• Annals of surgery · Nov 1991

    A long-term experience with biliary atresia. Reassessment of prognostic factors.

    • D U Tagge, E P Tagge, R A Drongowski, K T Oldham, and A G Coran.
    • Department of Surgery, Mott Children's Hospital, University of Michigan Medical School, Ann Arbor.
    • Ann. Surg. 1991 Nov 1;214(5):590-8.
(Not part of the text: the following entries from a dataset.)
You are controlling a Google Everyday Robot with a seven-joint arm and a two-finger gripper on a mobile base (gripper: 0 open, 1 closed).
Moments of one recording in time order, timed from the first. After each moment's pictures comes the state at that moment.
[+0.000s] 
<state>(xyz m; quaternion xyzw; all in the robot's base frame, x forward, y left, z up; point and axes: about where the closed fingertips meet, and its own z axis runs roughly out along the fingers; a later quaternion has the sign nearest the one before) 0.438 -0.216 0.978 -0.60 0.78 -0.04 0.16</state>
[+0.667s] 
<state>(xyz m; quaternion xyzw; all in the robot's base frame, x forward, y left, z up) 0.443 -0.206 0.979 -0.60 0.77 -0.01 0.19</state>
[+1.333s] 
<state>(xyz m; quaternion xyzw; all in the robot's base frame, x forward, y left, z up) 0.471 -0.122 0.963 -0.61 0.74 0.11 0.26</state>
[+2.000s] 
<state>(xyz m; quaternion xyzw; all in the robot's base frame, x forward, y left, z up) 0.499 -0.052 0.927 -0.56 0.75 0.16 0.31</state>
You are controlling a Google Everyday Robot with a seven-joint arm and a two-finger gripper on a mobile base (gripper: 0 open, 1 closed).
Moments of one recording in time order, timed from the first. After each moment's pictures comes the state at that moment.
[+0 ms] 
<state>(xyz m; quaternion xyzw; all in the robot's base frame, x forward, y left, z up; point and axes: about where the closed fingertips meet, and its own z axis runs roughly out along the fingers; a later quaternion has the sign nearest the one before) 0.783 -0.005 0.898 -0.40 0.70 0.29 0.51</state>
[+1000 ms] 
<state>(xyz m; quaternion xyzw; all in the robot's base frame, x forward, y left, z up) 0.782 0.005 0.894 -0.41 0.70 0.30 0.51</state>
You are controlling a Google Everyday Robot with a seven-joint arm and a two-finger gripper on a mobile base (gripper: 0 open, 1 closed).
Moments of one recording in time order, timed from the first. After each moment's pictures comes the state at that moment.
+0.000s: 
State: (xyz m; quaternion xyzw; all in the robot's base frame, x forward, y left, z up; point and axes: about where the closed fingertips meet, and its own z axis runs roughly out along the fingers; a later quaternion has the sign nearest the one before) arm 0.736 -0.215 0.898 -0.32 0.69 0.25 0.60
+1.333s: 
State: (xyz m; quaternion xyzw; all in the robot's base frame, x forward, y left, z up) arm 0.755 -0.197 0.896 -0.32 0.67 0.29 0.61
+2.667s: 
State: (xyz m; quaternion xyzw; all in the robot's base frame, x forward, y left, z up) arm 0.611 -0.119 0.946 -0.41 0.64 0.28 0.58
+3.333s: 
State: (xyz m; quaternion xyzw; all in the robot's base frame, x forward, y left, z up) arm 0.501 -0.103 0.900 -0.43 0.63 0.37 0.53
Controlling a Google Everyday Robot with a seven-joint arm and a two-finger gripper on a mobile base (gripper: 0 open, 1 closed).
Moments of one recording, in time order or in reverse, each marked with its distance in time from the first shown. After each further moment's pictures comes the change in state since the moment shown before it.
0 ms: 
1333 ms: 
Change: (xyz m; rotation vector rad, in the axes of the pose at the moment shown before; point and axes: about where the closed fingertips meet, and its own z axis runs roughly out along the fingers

    AbstractThirty-four infants with biliary atresia were primarily treated at our institution between 1974 and 1987. The mean age at diagnosis was 8.8 weeks. The Kasai portoenterostomy was used in 11 patients (32%) and the Sawaguchi modification in 23 infants (68%). Overall survival was 47% (16/34), with a mean follow-up of 45 months. Fifteen survivors (94%) are jaundice free, with two having undergone liver transplantation. Survival was not influenced by earlier age at operation, size of ductal remnants, or the use of an external biliary vent. Good bile flow was predictive of a favorable outcome. The incidence of cholangitis was increased in the Kasai (87%) versus the Sawaguchi groups (45%) (p less than 0.05), but 1-year survival rates were similar (55% vs 64%). The authors conclude that portoenterostomy offers a reasonable chance for success and should be the initial procedure for biliary atresia.